Ordering of adsorbed rigid rods mediated by the Boussinesq interaction on a soft substrate

TL;DR

This paper develops a theoretical model describing how elastic substrate deformation mediates orientational ordering of surface-deposited rods, revealing a continuous isotropic-nematic phase transition influenced by substrate elasticity.

Contribution

It introduces a novel mean-field model incorporating Boussinesq elastic interactions for anisotropic rods on soft substrates, elucidating the conditions for orientational phase transitions.

Findings

Rod interactions are mediated by substrate deformation.

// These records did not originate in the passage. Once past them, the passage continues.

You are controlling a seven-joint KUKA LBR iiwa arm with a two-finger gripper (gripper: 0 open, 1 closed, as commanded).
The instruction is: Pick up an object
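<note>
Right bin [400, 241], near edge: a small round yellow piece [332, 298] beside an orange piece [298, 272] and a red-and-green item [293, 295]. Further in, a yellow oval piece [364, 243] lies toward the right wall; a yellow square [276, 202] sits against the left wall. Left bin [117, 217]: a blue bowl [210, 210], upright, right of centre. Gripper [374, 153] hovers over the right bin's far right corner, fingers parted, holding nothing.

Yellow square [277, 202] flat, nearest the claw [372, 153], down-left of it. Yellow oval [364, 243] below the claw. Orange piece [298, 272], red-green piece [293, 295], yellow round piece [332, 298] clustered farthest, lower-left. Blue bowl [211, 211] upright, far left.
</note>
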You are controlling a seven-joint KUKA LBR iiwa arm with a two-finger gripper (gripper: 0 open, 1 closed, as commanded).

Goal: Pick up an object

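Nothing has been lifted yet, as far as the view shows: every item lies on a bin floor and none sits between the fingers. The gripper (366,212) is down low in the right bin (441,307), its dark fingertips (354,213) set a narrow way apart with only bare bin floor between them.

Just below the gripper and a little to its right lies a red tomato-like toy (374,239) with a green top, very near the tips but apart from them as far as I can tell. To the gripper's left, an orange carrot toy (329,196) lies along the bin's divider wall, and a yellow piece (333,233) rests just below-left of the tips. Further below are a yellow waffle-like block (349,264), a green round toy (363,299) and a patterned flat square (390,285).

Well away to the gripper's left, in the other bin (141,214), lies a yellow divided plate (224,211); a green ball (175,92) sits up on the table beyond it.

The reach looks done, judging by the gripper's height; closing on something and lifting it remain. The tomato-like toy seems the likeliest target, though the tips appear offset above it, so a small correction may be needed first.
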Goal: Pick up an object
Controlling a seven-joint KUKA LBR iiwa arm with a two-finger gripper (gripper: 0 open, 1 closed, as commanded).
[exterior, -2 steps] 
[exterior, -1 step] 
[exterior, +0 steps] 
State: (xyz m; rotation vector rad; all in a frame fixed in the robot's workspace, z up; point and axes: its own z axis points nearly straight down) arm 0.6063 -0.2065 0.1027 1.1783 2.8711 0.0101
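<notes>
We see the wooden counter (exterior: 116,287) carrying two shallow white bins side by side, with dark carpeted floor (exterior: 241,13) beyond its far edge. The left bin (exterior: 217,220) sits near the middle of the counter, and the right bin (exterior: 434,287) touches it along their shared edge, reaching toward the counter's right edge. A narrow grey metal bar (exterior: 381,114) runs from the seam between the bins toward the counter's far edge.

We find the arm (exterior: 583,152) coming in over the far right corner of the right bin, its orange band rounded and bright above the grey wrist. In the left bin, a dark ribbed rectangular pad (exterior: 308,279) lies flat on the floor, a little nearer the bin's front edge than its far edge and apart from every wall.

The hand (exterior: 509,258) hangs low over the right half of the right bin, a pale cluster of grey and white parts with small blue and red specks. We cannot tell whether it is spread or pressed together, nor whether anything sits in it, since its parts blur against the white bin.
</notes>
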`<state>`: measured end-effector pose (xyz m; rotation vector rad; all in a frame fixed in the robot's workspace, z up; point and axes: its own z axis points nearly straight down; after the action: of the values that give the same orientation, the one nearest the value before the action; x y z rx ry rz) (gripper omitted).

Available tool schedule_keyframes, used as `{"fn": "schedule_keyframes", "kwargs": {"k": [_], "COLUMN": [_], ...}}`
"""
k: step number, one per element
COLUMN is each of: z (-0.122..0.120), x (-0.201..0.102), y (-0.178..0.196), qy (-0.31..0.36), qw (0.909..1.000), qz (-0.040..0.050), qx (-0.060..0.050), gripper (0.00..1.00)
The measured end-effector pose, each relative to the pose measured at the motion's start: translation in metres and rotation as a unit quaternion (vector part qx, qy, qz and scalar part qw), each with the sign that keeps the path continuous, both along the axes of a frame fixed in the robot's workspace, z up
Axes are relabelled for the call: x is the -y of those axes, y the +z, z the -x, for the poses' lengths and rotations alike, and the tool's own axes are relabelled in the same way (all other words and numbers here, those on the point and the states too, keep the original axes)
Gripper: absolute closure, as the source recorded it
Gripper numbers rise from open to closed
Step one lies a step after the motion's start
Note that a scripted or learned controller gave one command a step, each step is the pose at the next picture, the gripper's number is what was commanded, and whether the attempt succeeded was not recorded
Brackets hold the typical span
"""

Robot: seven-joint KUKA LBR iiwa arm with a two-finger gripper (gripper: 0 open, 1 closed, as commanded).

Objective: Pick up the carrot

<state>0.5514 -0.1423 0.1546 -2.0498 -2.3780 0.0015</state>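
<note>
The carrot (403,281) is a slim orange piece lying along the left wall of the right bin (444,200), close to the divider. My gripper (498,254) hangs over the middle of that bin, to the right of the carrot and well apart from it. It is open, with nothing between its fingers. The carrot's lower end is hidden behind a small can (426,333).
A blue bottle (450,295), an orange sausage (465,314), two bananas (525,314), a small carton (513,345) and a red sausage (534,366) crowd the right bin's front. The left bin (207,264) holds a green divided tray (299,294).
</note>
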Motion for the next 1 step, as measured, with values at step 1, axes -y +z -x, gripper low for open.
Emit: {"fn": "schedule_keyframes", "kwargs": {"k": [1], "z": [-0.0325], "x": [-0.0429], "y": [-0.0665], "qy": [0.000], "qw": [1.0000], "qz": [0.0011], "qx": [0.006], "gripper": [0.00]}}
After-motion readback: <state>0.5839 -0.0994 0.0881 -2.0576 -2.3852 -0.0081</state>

A continuous isotropic-nematic transition occurs.

Elastic free-energy influences ordering behavior.

Abstract

Orientational ordering driven by mechanical distortion of soft substrates plays a major role in material transformation processes such as elastocapillarity and surface anchoring. We present a theoretical model of the orientational response of anisotropic rods deposited onto a surface of a soft, elastic substrate of finite thickness. We show that anisotropic rods exhibit a continuous isotropic-nematic phase transition, driven by orientational interactions between surface deposited rods. This interaction is mediated by the deformation of the underlying elastic substrate, and is quantified by the Boussinesq solution adapted to the case of slender, surface deposited rods. From the microscopic rod-rod interactions we derive the appropriate Maier-Saupe mean-field description, which includes the Boussinesq elastic free-energy contribution due to the substrate elasticity, derive the conditions for the existence of a continuous orientational ordering transition and discuss the implication of results in the soft (bio) systems context.